While Dutta doesn’t use in general the term experimental to describe his work, his stylistic choices and filmic grammar suggest that his films take a rather unconventional approach by focusing more on the technique and means of storytelling than the story itself.

Pantings by Nainsukh’s older brother Manaku of Guler, another exponent of Pahari style of painting. Left: Vishnu as Varaha challenges the demon Hiranyaksha (1740), top right: Poet Jayadeva worshipping Radha and Krishna (1730), bottom right: Ravana shows Sita the counterfeit head of Rama (1725)

The Re-Creation of Nainsukh’s Work

For the prominent American art historian Milo C. Beach, the film Nainsukh “will do more for public interest in Indian painting than all the many scholarly essays.” The film is a quasi-biographical account of Nainsukh of Guler, an 18th-century miniature painter, who has been called “one of the most original and brilliant of Indian painters.”

Dutta’s film, produced by Switzerland’s Museum Rietberg, is considered the culmination of his research on Pahari miniature painting in the Kangra Valley of Himachal Pradesh (a state in North India). Nainsukh played an important role in reinventing the Pahari miniature tradition by painting secular scenes from the royal court, where he was an official artist after leaving his father’s celebrated workshop.

In this film, a series of Nainsukh’s miniature paintings ― mostly created during his time as a court painter ― are re-created adhering to the tableau vivant style. The paintings are used as templates for the enlivening of the deceptively flat pictures and painterly subjects. The compositions are meticulously curated and attention is given to both architectural and environmental details.
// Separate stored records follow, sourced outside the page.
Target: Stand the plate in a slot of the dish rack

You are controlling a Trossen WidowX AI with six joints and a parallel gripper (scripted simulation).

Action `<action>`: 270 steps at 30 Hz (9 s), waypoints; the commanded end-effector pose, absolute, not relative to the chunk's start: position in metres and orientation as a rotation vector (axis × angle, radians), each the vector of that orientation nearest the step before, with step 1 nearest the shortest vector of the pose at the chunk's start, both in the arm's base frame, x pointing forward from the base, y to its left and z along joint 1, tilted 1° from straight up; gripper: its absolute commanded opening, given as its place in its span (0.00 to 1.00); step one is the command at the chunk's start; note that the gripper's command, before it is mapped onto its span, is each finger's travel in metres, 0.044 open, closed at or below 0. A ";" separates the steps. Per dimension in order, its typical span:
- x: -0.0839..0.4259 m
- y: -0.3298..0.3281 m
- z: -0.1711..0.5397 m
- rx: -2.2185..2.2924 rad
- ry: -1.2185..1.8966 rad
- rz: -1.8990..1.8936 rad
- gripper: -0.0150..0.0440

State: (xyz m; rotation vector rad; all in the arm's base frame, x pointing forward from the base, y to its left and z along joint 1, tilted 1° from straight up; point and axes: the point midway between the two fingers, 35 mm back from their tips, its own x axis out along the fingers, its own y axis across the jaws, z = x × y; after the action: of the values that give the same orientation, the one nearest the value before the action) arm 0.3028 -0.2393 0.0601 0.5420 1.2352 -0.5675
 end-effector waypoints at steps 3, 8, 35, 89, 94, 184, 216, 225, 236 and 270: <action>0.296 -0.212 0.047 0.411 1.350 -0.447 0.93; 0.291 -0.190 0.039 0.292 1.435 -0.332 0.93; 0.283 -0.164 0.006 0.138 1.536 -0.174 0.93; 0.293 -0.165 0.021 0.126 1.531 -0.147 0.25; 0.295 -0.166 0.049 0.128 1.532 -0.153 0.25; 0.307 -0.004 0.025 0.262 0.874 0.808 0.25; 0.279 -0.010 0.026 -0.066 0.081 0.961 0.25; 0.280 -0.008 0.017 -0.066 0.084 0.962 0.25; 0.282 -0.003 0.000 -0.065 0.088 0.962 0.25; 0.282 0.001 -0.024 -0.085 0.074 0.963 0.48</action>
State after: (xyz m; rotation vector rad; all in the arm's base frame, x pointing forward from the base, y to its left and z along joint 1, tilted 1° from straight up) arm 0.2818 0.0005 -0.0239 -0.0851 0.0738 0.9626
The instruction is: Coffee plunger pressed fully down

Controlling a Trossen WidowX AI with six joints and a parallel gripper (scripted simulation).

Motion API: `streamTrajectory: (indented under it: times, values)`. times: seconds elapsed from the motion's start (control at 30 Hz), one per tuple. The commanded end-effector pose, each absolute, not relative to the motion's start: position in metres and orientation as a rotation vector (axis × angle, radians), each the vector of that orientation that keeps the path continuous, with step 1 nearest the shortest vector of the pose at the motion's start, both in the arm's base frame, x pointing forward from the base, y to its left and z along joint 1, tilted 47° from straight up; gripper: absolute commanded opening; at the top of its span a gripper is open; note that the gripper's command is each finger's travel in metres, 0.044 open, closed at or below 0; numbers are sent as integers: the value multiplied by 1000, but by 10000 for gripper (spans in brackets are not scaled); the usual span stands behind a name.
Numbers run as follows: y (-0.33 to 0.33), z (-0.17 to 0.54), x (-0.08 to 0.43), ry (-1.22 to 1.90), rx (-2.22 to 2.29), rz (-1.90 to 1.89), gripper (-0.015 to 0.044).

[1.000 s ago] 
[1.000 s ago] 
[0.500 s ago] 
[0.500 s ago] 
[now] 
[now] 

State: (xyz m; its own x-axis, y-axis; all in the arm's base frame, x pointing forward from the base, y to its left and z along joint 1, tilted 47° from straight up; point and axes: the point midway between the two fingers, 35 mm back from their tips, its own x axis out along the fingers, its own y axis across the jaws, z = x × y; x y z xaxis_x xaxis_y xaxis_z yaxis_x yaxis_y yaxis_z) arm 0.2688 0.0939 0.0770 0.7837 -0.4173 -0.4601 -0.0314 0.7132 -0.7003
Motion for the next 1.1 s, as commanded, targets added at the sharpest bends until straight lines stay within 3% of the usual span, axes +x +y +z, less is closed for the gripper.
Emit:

The windows and doors of the palace are sometimes used as frames to accommodate the subjects and to organically create the dividing lines between them.

A series of Nainsukh’s miniature paintings is re-created following the tableau vivant style.

The subjects are given a dynamism that does not derive from their actions or personality but from their form, their movement (or its absence), and their place within the frame. The usage of wide angle shots creates a perfect environment for the subjects to move with surgical precision and to build a relationship with the environment that encloses them.

The sound design plays a key role as well in the process of creating an immersive atmosphere and pushing the connection between the viewer and the artist one step further. Throughout the viewing experience, the sound design creates an eerie atmospheric soundscape, a riveting rhythm, and an inextricable link between nature and its living beings. Overall, Dutta’s visual language inadvertently leads towards the immortalization of his subject ― Nainsukh and his body of work.

The windows as frames that accommodate the subjects.

While Dutta’s early short films were already well known in experimental cinema circles, it was perhaps Nainsukh that brought him to the forefront of his field. The retrospective of his work available on the streaming platform MUBI is a great starting point for those interested in exploring a “unique cinematic voice in Indian cinema.”